### What you have to do
Would you transcribe the listing that follows, character for character, and omit its images?

───── Data extract

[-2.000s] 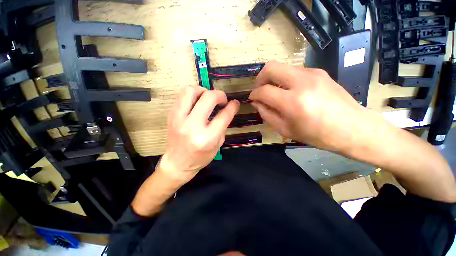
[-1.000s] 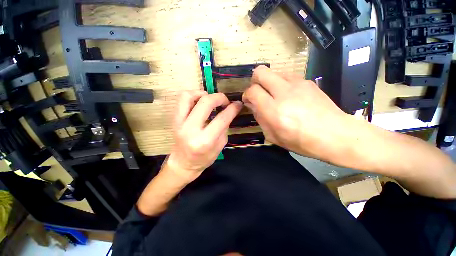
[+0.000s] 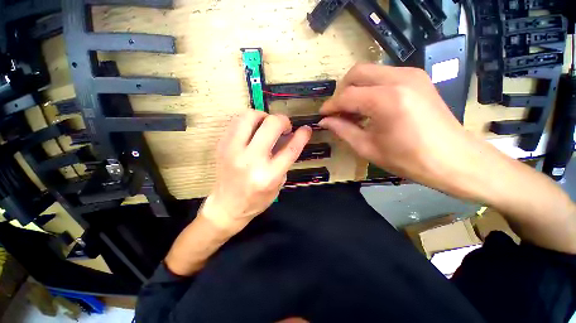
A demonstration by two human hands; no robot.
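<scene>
A comb-shaped black housing (image 3: 302, 89) lies open on the wooden board, its four arms pointing right. A green circuit board (image 3: 254, 77) runs along its spine. A thin red lead wire (image 3: 275, 94) runs into the top arm. My left hand (image 3: 252, 167) covers the middle of the spine, its fingertips at the second arm. My right hand (image 3: 391, 120) has thumb and index finger pinched at the outer part of that arm. Thin wire seems to lie between the two hands; what the fingertips hold is too small to tell.
Large black combs (image 3: 132, 43) are piled at the left, one with a metal connector (image 3: 114, 170). Loose black housings (image 3: 379, 28) lie at the far side. A black box with a white label (image 3: 446, 69) and stacked housings (image 3: 534, 44) are at the right. A cardboard box (image 3: 447, 238) is below.
My right hand has moved slightly outward along the second arm, opening a small gap between the hands' fingertips. My left hand stays at the inner part of the arm.
</scene>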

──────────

### Task result
[-2.000s] 
[-1.000s] 
[+0.000s] 
A demonstration by two human hands; no robot.
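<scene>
A comb-shaped black housing (image 3: 302, 89) lies open on the wooden board, its four arms pointing right. A green circuit board (image 3: 254, 77) runs along its spine. A thin red lead wire (image 3: 275, 94) runs into the top arm. My left hand (image 3: 252, 167) covers the middle of the spine, its fingertips at the second arm. My right hand (image 3: 391, 120) has thumb and index finger pinched at the outer part of that arm. Thin wire seems to lie between the two hands; what the fingertips hold is too small to tell.
Large black combs (image 3: 132, 43) are piled at the left, one with a metal connector (image 3: 114, 170). Loose black housings (image 3: 379, 28) lie at the far side. A black box with a white label (image 3: 446, 69) and stacked housings (image 3: 534, 44) are at the right. A cardboard box (image 3: 447, 238) is below.
My right hand has moved slightly outward along the second arm, opening a small gap between the hands' fingertips. My left hand stays at the inner part of the arm.
</scene>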

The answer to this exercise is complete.